Now that applications are using external web services to supplement the information they own and manage internally there is no reason that the same model can’t be used within an organisation to share and utilise data across different departments, brands or functional groups.
To support the use of internal data services there are a number of things that I think will make you life easier, firstly an enterprise content model can let you understand where content is stored, what types of content is available and where duplicates can be found, its amazing how a consistent content naming convention can help you out, so I would hire a few Information Architects and document your content model.
Secondly set up a single tagging solution so that you can find your content after it has been created, it also makes it easier to aggregate you content, whether it’s a folksonomy based solution or a faceted taxonomy based solution, a single tagging solution that everyone in your organisations uses will make life a lot easier in the future.
With social software being high on the web agenda at the moment, the selection of a web platform is becoming more complex. Should you chose a content management platform that contains social software functionality such as bloging, tagging, voting, profile pages etc. or should you go with a pure play social software platform that allows editorial content to be published. There are plenty of options on both sides of the fence.

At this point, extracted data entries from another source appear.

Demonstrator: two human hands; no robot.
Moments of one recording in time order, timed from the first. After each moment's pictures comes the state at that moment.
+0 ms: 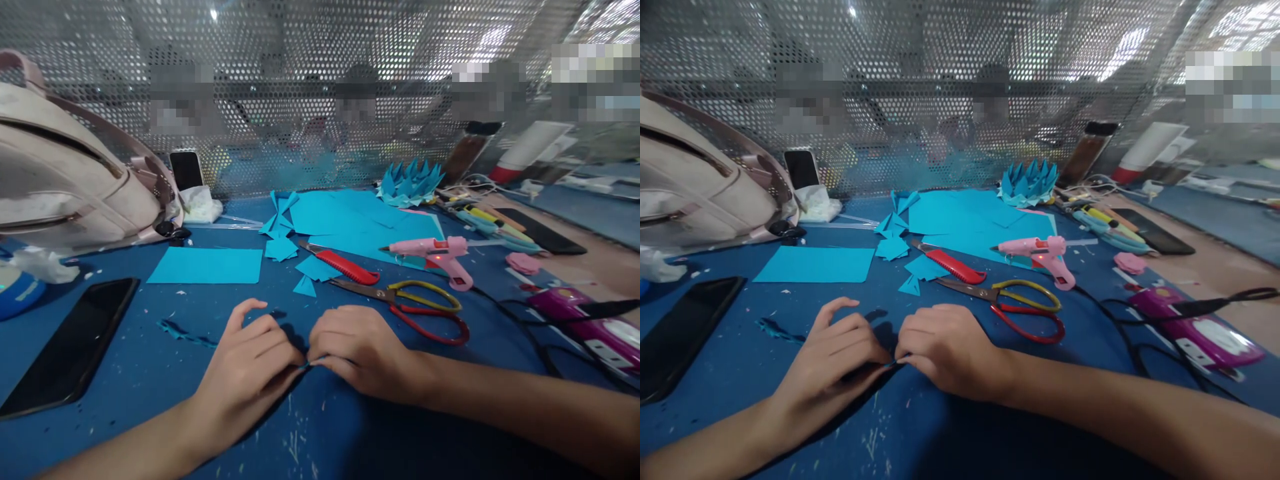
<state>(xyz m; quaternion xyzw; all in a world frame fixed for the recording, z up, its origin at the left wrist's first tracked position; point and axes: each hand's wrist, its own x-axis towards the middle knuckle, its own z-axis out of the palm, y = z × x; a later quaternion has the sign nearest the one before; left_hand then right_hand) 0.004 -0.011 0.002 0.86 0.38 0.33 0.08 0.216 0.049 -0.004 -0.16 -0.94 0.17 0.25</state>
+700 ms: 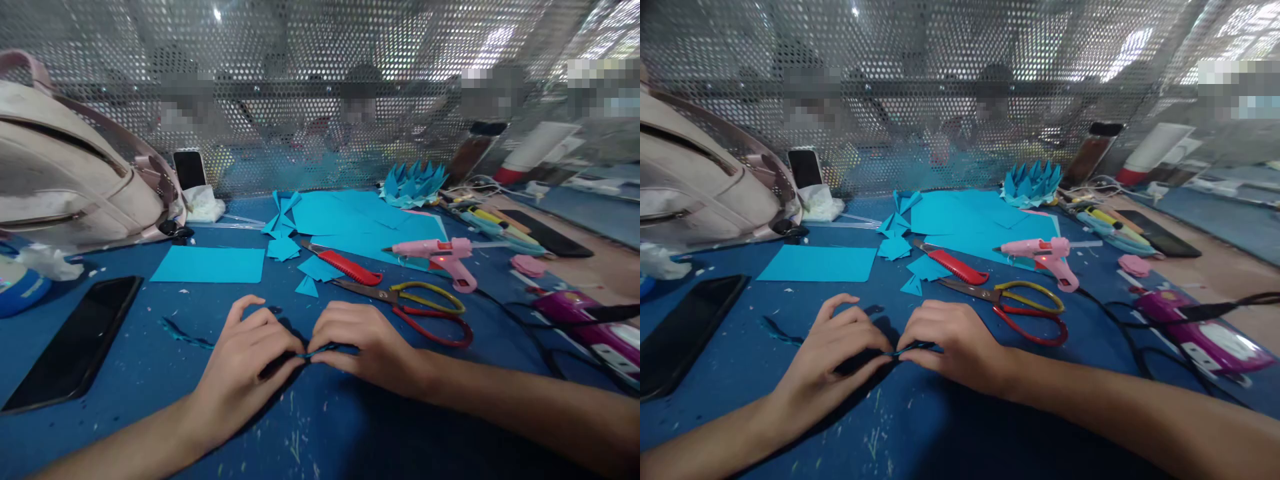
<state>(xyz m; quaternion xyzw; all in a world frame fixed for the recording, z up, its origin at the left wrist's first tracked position) 0.001 -0.010 0.005 0.83 0.42 0.35 0.13 0.217 0.055 -0.002 -0.15 -0.91 0.26 0.28</state>
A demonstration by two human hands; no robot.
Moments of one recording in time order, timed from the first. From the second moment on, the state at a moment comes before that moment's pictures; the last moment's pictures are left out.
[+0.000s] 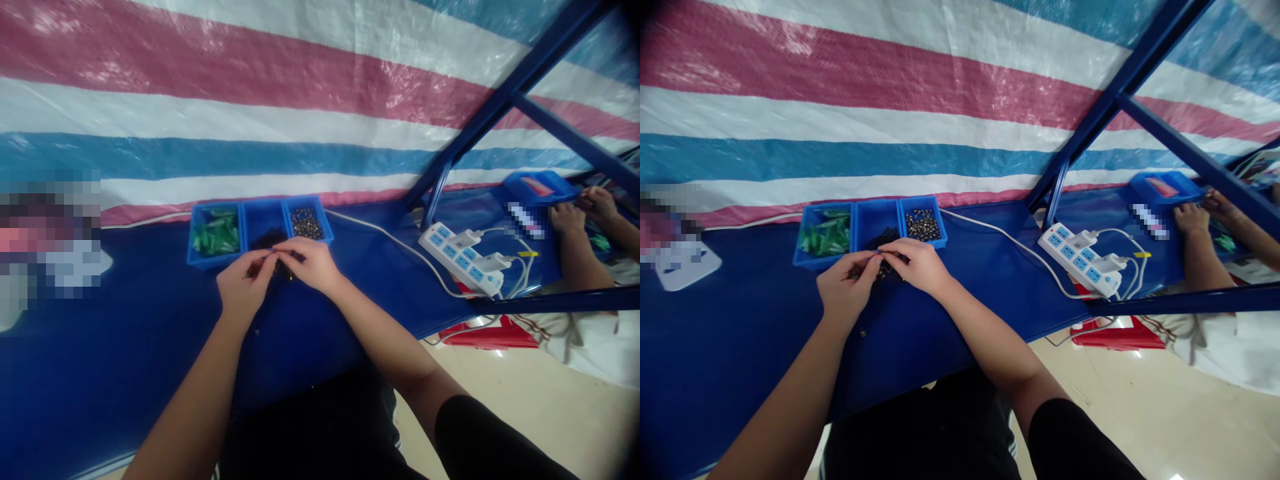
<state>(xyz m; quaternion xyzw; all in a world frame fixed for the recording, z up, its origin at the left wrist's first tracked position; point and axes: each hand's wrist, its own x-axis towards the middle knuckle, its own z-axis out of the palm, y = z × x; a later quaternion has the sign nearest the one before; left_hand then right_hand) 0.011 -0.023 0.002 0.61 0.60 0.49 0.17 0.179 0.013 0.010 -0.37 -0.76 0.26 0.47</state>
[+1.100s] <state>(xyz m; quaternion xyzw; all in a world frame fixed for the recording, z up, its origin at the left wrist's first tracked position) 0.006 -0.019 -0.002 0.59 0.60 0.49 0.22 0.180 0.011 0.020 -0.40 -0.66 0.47 0.44</state>
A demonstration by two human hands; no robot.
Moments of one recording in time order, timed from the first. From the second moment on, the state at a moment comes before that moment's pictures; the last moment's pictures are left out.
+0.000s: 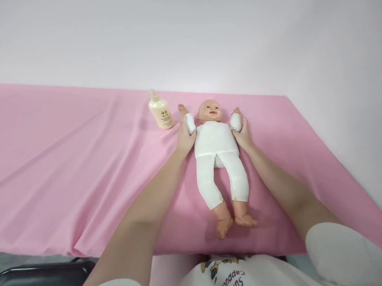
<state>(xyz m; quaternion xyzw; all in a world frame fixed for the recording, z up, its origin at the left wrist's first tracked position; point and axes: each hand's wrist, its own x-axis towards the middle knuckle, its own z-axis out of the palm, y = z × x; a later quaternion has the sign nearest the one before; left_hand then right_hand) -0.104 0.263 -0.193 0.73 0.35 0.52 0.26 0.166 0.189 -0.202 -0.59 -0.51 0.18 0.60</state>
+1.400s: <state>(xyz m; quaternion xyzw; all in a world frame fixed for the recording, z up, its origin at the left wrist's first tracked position) -0.100 0.270 -0.203 0.77 0.44 0.42 0.21 0.169 0.184 -0.198 -0.68 -0.60 0.05 0.42</state>
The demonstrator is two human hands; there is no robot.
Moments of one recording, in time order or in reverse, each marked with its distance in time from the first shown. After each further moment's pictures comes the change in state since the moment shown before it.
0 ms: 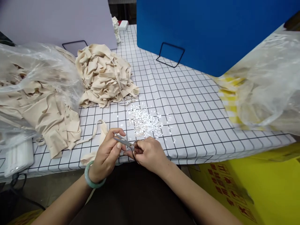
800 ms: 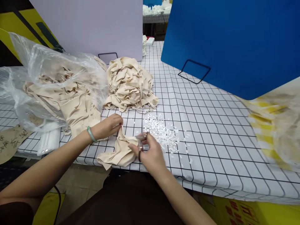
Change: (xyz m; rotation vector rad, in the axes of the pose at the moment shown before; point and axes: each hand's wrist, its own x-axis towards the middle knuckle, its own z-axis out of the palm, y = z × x) left_hand 0.055 -0.056 -0.105 0.673 -0.316 -0.092; right_hand 0.030 -0.025 0.031 0.410 0.076 0.235
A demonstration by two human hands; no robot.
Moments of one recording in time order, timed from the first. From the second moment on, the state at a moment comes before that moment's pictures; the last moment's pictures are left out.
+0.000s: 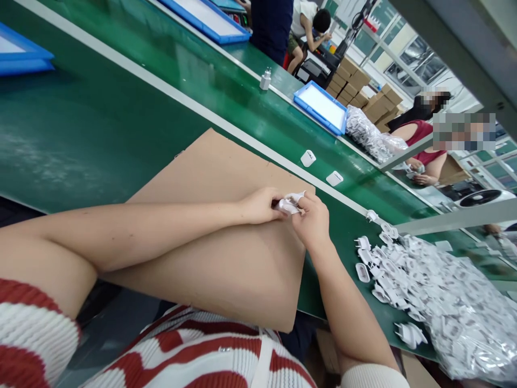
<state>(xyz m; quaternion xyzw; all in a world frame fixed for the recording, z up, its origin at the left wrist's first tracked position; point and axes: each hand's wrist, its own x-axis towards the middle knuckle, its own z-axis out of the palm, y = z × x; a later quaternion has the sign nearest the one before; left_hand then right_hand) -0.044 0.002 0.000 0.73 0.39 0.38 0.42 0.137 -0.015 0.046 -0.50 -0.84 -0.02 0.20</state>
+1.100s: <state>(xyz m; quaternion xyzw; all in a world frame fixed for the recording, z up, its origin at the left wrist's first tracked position) -0.153 0.202 0.015 0.50 0.73 0.43 0.18 0.337 -0.099 0.006 -0.72 -0.65 -0.03 0.23</state>
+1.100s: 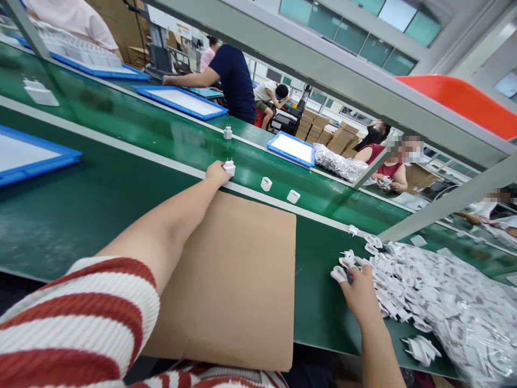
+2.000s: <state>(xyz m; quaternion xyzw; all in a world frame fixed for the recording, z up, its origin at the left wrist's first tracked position) -0.021 0.029 0.014 0.75 0.44 0.36 0.34 0.199 -0.025 0.051 -0.56 -0.52 0.43 0.48</state>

For me the key question is how complex are your content management requirements?
Social software platforms such as Joomla, Drupal (and Word press and Moveable Type if you want purely blogging) are great for UGC, they are highly extensible and come with their own CMS back ends but they don’t support complex content creation lifecycles, multiple publication platforms and enterprise content models.
If you have a lot of editorial staff with publishing workflows, content reuse across a number of different workgroups and high volumes of content publication and syndication, I personally think you should look towards content management platforms that incorporate UGC functionality, platforms such as Ektron, Escenic, Tridion and Fatwire all support UGC and Vignette has just announced its new web experience platform.
Obviously the other option is to build something yourself, but I think you need to have a very good reason to go down this route considering the vast array of products out there in the market.